Araştırmanın bu bölümünde araştırmanın amacı ve önemi, araştırmanın yöntemi, araştırmanın evreni ve örneklemi, araştırmanın sınırlılıkları, araştırmada kullanılan veri toplama aracı, araştırmada kullanılan istatistiki teknikler, araştırmanın hipotezleri ve araştırma sonucunda elde edilmiş olan bulgulara ilişkin açıklamalar yer almaktadır.

3.1. Araştırmanın Amacı ve Önemi

Bireylerin yaşamını doğumundan ölümüne kadar etki altına alan aile yapısı farklı kuşakların bir arada yaşadığı ve toplumun en küçük birimi olarak bireylerin siyasal katılımla ilgili tutum ve davranışları üzerinde etkisini göstermektedir. Bu kapsamda yapılan araştırmanın amacı aile kavramının siyasal katılımla ilgili tutum ve davranışlar üzerindeki etkisini belirlemeye çalışmaktadır. Sosyal bilimler alanında, ortak zaman diliminde hayatın ve yaşamın getirisi olarak benzer özelliklere sahip bireylerin oluşturmuş olduğu gruplar “kuşak” olarak tanımlanmaktadır. Kuşaklar aynı dönemde yaşayan bireylerin algı, beklenti, alışkanlık, hayata bakış açısı ve gündelik yaşamın pratiklerine göre kendisinden önceki veya sonraki kuşakta yaşayanlara göre farklılık göstermektedir. Gündelik yaşamın pratiklerinde yaşanılan değişimin en fazla hissedildiği alan toplumlarda genellikle aile kurumu üzerinde görülmektedir. Toplumun en küçük temel yapı birimi olarak nitelendirilen aile kavramı işlevleri itibariyle bireyi, biyolojik, psikolojik, eğitim, toplumsal, kültürel, ekonomik, sosyal ve siyasal açıdan etkilemektedir.

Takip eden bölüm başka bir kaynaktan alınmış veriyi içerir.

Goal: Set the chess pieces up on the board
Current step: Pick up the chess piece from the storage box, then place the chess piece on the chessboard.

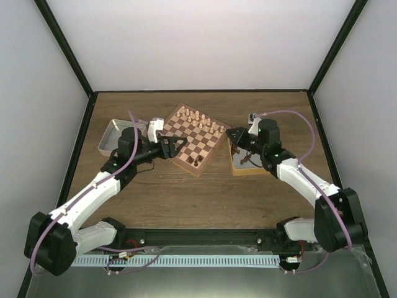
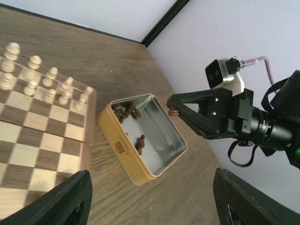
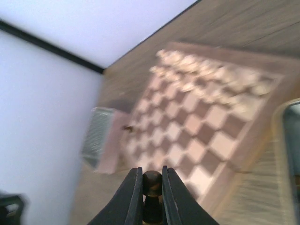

Toplumu bir araya getiren bireylerin yaşam tarzlarının ve düşüncelerinin en çok etkilendiği alanlardan en önemlisi aile yapısı olarak değerlendirilmektedir. Özellikle bireylerin siyasal düşünce ve katılım düzeyleri üzerinde aile yapısının büyük etkisi bulunmaktadır. Bu nedenle toplumsal yaşamı etkileyen aile yapısı ve siyasal katılım davranışları arasında ilişki bulunmaktadır. Toplumun dinamiklerinde meydana gelen değişimlerin ana unsuru olarak nitelendirilen aile yapısı bireyler

üzerinde oluşturmuş olduğu etkiyle birlikte siyasal düşünceleri etkileyerek toplumsal açıdan siyasal katılım davranışı üzerinde etkisini göstermektedir. Bu doğrultuda aile kavramının siyasal katılımla ilgili tutum ve davranışlar üzerindeki etkisi, aile içerisinde yer alan üst kuşakların alt kuşaklara olan etkisinin belirlenmesi önemli görülmektedir. Ayrıca siyasal katılım davranışları üzerinde ailenin etkisini belirlemesi açısından literatüre ayrı bir katkı sağlayacaktır.